As consumer preferences continue to evolve with the growth of electronic and mobile commerce, retailers are facing many new challenges, often struggling to survive. To withstand today's retail environment, some retailers need to evaluate an operational and/or financial restructuring, review and adjust their business models, and to improve liquidity, deleverage their balance sheets to reduce overall debt.

Various debt-burdened retailers are looking to their intellectual property assets as a source of untapped value for refinancing transactions. While it remains to be seen which strategies will be most successful, IP assets will play a key role in future retail restructurings. As the value of brick-and-mortar “hard” assets stores becomes tapped out, a retailer's brands, licenses, and associated IP rights may present reliable sources of value.

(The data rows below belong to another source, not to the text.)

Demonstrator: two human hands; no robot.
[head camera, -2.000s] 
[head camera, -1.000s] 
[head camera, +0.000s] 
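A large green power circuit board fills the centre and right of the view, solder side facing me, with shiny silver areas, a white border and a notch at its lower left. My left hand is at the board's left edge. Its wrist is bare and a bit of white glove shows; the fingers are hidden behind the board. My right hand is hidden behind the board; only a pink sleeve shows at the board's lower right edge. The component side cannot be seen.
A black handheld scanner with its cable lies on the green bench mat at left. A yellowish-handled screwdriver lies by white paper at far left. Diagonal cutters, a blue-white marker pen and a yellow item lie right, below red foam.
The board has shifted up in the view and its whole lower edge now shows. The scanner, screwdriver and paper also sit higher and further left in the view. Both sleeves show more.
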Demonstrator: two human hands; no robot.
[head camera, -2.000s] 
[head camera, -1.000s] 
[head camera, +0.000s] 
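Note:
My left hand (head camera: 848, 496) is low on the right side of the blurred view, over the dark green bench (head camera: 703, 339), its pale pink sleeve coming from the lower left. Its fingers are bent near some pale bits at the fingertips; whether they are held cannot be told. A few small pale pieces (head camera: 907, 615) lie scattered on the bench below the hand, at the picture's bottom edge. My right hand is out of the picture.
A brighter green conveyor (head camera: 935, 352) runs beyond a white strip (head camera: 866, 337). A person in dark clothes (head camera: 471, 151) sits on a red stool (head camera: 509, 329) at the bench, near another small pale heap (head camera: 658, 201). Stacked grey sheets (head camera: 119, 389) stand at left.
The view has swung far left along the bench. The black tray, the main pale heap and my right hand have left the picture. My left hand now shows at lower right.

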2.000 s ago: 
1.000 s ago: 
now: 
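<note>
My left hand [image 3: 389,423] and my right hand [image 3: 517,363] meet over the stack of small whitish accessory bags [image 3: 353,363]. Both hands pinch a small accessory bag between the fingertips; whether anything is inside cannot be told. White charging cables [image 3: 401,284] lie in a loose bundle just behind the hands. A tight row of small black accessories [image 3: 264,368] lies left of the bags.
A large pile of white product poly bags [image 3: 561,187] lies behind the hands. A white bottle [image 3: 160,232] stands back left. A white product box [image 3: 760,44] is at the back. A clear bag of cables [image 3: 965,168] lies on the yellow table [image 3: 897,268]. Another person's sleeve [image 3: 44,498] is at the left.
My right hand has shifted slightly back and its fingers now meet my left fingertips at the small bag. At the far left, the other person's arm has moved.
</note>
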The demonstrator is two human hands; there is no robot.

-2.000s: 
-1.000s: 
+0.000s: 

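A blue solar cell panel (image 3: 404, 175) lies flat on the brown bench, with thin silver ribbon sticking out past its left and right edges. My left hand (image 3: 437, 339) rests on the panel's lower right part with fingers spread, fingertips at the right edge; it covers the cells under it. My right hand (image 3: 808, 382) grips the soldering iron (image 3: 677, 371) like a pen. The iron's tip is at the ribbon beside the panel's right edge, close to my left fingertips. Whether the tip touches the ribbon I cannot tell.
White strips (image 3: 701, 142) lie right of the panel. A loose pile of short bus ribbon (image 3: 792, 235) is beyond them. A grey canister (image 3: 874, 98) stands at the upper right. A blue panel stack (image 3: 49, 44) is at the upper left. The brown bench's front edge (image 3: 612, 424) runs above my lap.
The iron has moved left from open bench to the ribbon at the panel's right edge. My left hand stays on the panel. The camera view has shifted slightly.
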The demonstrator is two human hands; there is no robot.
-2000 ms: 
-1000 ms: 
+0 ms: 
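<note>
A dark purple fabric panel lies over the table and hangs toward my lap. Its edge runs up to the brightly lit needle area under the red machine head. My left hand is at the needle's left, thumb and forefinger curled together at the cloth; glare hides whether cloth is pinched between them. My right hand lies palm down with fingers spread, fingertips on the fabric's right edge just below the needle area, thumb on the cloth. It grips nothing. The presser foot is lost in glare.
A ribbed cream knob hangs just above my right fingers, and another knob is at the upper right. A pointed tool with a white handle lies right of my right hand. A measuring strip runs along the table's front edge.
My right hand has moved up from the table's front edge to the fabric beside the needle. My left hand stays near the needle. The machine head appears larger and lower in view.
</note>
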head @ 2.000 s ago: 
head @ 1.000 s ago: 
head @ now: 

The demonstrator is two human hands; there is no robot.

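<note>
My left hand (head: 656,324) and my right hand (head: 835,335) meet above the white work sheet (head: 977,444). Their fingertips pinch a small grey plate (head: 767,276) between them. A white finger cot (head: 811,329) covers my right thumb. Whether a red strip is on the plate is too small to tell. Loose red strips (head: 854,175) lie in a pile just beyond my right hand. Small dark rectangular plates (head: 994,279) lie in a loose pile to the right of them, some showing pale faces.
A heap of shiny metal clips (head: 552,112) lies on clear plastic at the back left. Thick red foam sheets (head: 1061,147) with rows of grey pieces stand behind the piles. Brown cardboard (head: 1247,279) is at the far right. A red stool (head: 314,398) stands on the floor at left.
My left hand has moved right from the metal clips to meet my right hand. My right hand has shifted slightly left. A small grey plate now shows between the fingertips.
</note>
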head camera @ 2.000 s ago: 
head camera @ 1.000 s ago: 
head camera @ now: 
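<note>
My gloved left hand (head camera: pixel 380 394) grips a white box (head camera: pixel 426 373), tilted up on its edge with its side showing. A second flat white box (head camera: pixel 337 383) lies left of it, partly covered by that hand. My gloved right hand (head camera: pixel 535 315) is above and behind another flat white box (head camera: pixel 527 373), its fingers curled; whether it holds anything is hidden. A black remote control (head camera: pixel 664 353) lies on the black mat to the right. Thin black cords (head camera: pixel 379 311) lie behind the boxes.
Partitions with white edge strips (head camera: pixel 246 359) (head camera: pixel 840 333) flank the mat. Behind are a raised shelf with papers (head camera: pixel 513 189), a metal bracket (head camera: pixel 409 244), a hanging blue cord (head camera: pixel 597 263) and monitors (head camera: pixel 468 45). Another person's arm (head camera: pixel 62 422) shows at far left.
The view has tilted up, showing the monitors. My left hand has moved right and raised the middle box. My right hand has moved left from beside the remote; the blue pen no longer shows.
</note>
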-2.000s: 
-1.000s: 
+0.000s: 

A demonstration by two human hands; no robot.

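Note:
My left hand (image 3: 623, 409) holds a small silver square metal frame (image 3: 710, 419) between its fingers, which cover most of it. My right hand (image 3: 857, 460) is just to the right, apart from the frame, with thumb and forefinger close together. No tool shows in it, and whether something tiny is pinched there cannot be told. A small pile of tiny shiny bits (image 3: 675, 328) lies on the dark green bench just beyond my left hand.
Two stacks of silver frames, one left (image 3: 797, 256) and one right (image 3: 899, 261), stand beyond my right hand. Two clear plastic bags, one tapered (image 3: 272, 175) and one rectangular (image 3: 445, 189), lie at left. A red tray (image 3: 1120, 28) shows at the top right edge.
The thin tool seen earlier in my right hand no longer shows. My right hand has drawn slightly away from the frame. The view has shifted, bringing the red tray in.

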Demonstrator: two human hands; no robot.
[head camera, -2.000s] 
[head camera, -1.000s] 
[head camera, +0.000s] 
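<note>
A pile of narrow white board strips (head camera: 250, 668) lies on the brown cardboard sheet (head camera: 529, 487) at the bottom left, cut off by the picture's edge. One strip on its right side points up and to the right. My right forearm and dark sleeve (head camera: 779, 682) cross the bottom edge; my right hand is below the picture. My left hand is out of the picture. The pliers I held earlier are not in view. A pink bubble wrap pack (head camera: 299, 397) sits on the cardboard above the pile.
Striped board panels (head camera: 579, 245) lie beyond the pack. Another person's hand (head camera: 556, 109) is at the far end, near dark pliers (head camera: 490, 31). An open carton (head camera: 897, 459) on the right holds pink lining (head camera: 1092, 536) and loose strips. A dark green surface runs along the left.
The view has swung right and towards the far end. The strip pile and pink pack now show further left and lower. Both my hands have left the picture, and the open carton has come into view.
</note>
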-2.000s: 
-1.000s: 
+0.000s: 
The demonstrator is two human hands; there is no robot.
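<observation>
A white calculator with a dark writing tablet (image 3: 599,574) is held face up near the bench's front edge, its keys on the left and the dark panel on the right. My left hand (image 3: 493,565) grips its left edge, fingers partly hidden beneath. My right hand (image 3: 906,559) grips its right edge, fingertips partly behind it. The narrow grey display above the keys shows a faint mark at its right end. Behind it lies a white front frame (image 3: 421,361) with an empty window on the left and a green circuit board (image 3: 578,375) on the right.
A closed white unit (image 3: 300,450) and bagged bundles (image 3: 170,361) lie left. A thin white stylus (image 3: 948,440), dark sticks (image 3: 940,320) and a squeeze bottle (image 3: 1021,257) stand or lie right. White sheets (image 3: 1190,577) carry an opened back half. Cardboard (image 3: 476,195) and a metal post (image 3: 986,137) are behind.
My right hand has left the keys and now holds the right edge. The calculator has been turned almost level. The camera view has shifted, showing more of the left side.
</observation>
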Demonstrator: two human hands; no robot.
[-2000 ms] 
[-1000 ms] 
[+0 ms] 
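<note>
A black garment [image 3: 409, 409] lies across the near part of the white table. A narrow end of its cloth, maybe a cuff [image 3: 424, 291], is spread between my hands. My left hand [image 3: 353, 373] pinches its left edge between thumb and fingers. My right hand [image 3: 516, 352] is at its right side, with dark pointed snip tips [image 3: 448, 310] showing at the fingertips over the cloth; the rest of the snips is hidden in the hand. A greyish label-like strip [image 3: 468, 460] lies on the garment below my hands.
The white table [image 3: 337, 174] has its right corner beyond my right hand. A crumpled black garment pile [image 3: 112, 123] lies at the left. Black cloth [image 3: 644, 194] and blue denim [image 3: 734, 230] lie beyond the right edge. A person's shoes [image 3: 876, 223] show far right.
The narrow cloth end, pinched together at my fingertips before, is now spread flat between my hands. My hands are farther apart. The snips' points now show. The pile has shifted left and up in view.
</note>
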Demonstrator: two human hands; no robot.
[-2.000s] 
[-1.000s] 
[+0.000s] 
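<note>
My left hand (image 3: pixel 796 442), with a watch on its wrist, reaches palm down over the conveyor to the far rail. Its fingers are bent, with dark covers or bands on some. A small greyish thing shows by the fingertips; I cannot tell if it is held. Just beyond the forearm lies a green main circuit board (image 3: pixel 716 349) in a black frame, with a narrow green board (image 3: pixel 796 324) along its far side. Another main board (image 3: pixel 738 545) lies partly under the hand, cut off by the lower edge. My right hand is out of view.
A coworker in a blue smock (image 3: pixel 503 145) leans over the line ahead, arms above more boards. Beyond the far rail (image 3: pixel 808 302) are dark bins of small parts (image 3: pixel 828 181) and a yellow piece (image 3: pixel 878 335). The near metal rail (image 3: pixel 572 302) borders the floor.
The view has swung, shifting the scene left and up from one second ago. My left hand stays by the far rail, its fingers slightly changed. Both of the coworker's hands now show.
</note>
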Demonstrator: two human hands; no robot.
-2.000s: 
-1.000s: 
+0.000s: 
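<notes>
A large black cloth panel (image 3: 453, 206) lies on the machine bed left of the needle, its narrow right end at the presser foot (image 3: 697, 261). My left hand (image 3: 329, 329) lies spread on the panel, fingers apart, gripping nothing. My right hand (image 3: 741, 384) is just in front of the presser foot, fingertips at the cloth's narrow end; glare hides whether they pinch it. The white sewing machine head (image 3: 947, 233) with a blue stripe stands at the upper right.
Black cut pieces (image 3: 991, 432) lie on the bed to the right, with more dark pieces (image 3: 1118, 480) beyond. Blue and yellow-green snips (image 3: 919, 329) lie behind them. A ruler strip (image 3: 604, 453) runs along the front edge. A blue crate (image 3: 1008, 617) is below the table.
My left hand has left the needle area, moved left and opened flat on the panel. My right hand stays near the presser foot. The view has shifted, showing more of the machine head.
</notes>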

J. Crew: A Bellwether For IP-Driven Refinancing

Companies and investors alike are keeping an eye on recent high-profile IP-driven refinancing transactions, most particularly by J. Crew, whose restructuring and corresponding IP transfers are the subject of pending litigation. See Eaton Vance Mgmt. v. Wilmington Sav. Fund, No. 654397/2017 (N.Y. Sup. Ct. complaint filed June 22, 2017). In December 2016, the clothing company assigned rights in certain of its trademarks—including its quintessential J.CREW mark—to an unrestricted subsidiary, effectively eliminating an upcoming maturity. The transferred marks were subsequently pledged by the unrestricted sub to back new notes issued as part of a restructuring transaction.